Copy exactly, and only, the lines between the start of the entries below and the line containing "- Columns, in", both inclusive. Omit pictures.

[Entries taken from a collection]
□ □ □ □ □

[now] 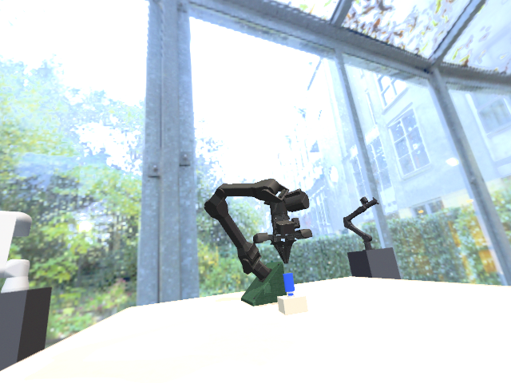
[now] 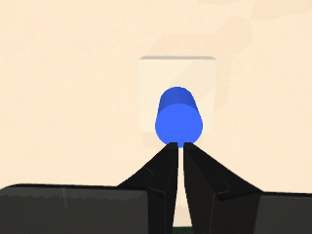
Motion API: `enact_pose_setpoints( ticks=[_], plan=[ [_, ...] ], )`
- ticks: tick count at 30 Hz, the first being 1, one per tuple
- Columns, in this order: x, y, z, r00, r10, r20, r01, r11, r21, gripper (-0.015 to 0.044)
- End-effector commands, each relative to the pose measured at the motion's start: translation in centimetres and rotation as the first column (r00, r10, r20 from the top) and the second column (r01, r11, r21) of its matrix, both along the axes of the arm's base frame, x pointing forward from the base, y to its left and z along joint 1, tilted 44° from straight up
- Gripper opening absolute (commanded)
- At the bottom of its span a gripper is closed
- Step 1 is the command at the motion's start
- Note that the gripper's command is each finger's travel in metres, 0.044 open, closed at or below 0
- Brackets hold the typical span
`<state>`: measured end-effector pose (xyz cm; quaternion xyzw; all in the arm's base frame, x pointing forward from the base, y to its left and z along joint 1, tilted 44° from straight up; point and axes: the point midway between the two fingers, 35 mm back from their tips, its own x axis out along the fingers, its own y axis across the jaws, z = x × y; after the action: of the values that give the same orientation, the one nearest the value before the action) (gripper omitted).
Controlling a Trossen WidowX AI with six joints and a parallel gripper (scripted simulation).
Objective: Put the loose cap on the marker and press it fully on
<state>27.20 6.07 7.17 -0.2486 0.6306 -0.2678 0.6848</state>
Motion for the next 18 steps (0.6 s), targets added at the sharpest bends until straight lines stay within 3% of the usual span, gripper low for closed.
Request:
enact_pose_setpoints(
  ticks=[1,18],
  plan=[
    [0.0,0.0,0.0,1.000,-0.004,0.008,0.004,1.000,-0.001,0.0000],
    [0.1,-1.2,-1.2,1.000,-0.004,0.008,0.004,1.000,-0.002,0.0000]
  ],
)
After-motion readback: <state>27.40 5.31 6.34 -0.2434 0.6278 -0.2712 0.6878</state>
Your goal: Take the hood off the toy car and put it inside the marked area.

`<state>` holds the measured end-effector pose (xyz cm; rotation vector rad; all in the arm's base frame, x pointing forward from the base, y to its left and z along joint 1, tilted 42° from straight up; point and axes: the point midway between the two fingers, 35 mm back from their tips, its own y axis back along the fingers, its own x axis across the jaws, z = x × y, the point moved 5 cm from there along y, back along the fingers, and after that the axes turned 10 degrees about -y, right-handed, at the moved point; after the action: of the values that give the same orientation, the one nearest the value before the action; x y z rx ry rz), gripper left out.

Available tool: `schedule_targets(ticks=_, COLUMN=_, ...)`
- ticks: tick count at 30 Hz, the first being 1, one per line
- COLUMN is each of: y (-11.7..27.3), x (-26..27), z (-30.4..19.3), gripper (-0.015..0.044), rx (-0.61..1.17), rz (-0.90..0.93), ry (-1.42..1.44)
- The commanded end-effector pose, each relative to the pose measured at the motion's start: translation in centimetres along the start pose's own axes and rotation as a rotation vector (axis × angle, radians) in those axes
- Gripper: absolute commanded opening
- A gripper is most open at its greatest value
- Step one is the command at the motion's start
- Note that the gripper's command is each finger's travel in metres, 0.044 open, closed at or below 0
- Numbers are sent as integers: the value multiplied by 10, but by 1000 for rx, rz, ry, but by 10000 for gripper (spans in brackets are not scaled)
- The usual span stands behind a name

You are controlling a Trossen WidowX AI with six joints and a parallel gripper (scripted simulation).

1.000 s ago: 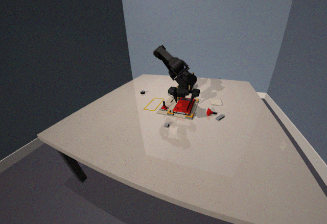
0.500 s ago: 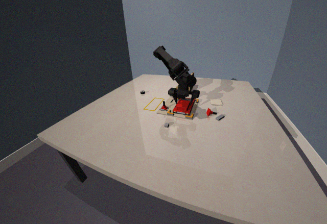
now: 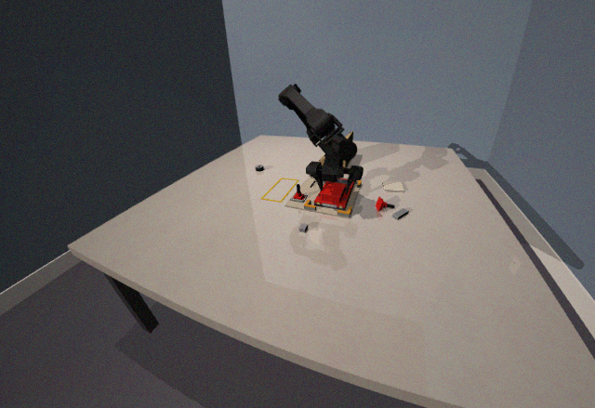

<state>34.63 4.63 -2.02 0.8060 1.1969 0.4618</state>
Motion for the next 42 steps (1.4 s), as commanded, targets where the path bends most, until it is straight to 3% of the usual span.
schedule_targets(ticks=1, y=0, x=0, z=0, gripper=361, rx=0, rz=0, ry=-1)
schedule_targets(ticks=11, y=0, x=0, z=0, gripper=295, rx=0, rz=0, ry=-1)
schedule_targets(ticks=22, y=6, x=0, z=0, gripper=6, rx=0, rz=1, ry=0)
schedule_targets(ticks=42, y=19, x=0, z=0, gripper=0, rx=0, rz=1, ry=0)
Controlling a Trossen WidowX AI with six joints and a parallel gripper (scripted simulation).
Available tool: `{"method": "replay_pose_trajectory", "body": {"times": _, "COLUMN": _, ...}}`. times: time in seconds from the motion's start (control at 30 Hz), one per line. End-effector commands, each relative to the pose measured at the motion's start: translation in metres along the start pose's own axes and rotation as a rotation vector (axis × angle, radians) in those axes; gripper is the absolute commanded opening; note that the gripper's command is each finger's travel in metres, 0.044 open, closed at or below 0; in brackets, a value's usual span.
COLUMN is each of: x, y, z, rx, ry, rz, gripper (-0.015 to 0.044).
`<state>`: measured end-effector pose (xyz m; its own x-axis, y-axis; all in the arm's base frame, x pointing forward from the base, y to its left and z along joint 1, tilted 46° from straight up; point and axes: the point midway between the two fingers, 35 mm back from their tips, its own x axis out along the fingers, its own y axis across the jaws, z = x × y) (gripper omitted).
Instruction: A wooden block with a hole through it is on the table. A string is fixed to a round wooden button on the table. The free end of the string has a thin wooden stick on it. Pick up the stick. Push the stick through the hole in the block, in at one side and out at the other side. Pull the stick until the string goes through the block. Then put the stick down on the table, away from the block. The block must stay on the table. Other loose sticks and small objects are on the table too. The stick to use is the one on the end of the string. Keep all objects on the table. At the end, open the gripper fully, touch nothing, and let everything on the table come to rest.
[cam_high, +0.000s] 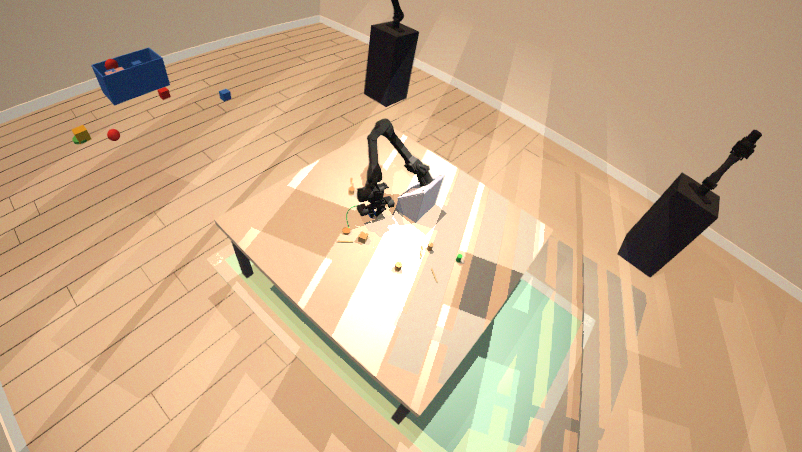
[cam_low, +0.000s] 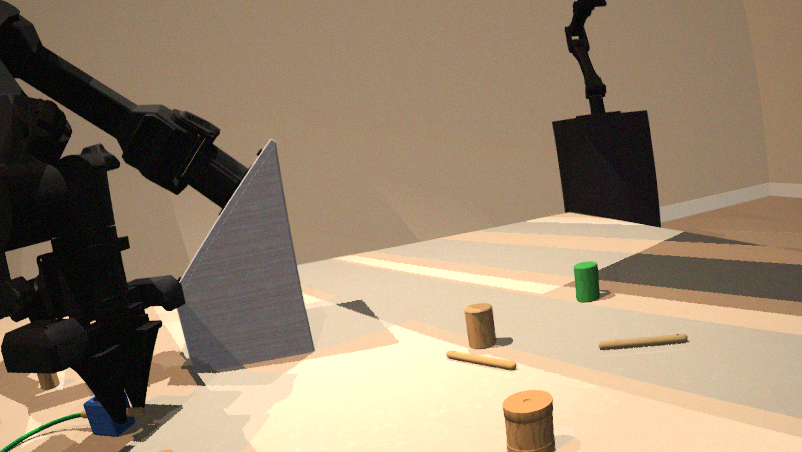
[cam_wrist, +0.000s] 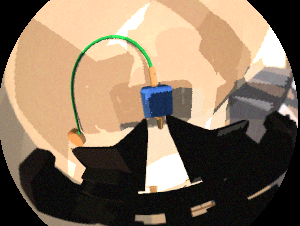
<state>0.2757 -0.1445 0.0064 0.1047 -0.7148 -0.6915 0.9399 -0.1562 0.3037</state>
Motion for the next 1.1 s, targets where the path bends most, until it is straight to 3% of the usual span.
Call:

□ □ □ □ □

Written solution ->
[now] 
[now] 
Motion API: `enact_pose_setpoints( ticks=[_], plan=[ [_, ...] ], )`
- ticks: tick count at 30 Hz, the first being 1, one per tuple
- Columns, in this order: x, y, z, r00, r10, r20, r01, r11, r21, gripper (-0.015 to 0.044)

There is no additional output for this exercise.